- The Washington Times - Wednesday, November 10, 2004

The 2004-05 flu season is starting slower than last year’s, easing some fears about the nation’s shortage of flu vaccine.

The federal Centers for Disease Control and Prevention said 29 states are reporting influenza cases, but no state is reporting widespread flu activity. So far, no cases have been reported in the District, but cases have been reported in Maryland and Virginia.

“We’re not seeing the widespread activity we were seeing this time last year, but influenza is unpredictable,” Dr. Julie Gerberding, director of the CDC, said yesterday. Because of that, she said, she is not making any predictions.

The 2003-04 season started earlier than expected in October, and the early flu deaths of some children suggested it would be severe. Demand for flu shots was great. About 87 million doses of vaccine were available at the start of the season, and nearly all were gone by December.

The United States expected to have 100 million doses of vaccine available this year, but the inventory was slashed to 61 million as a result of contamination found in a British plant of Chiron Corp., one of two firms that make flu vaccine for use in this country.

Dr. Gerberding discussed plans for allocating the remaining 10.3 million doses of flu vaccine that the CDC says are available for use in the United States.

Since the vaccine shortage was first discovered early last month, priority has been given to those considered to be at high risk for flu complications. The list includes children ages 6 months to 23 months, persons ages 65 and older, those ages 2 to 64 with underlying chronic conditions, nursing home residents and pregnant women.

“We want to make sure the remaining doses are distributed in the fairest way they can be. We’re thankful many have stepped aside [and forgone flu shots] … and let the vaccine reallocation process have the best possible outcome,” Dr. Gerberding said. “The CDC has been working very hard to get [vaccine] doses out as quickly as they are produced, and the cooperation we’ve had [from state and local health departments] has been unprecedented.”

Of the vaccine doses remaining, Dr. Gerberding said, 3.1 million will be distributed to states “so they can fulfill 100 percent of their contracts,” whether their vaccine orders had been placed with Chiron or with Aventis Pasteur, the other supplier of flu vaccine in the United States. At this time, Aventis Pasteur is the only vaccine supplier.

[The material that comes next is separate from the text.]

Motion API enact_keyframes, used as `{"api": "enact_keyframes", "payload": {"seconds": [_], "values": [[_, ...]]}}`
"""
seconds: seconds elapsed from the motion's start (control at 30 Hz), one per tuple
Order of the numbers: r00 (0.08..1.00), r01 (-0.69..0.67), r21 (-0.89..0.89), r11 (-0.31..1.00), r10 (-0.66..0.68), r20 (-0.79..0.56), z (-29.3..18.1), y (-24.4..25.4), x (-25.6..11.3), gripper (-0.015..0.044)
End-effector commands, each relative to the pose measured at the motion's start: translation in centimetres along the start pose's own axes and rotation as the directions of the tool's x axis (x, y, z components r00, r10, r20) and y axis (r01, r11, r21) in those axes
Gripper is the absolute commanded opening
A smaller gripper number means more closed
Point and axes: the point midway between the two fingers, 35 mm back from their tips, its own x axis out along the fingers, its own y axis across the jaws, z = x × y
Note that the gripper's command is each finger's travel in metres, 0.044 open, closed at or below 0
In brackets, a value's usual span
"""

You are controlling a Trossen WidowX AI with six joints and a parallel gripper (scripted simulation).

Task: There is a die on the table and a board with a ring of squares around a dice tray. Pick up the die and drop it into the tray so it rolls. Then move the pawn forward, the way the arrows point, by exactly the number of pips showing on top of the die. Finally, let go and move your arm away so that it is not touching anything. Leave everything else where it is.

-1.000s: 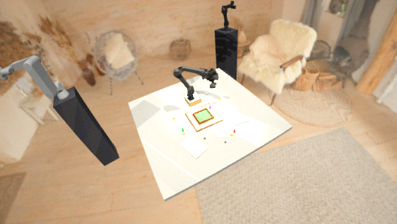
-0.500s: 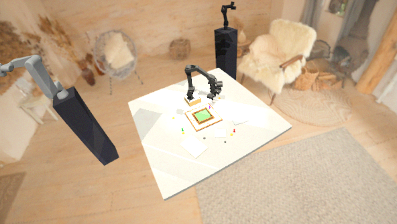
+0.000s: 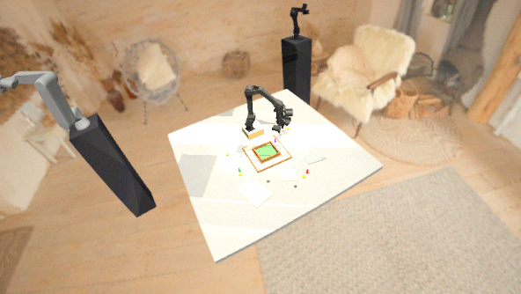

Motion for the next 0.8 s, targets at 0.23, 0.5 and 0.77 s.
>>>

In addition, Dr. Gerberding said, over the next two weeks, a total of “7.2 million doses will be apportioned” nationwide. How much vaccine each state receives from that amount, she said, will depend on the number of high-risk persons in the state, the number of doses for high-risk patients each state already has received and “its unmet high-priority needs.”

“Once a state gets its allocation, it will allocate vaccine to individuals and agencies where the need is greatest,” she said. Later, she explained, state health officials will determine where the vaccine goes and that doctors and nursing homes could be among the recipients.

Meanwhile, Dr. Gerberding said, the CDC will “hold back” 1.2 million doses of pediatric flu vaccine, “so we have flexibility if we have an unexpected” need for them in case of outbreaks in children.

Asked whether states reporting flu activity will have a better chance of obtaining vaccine, she said, “If an area is showing accelerated flu activity, we would try to move them to the top of the shipping line.”

Dr. Gerberding said the total high-risk population numbers about 90 million, “but only half of those were vaccinated last year.”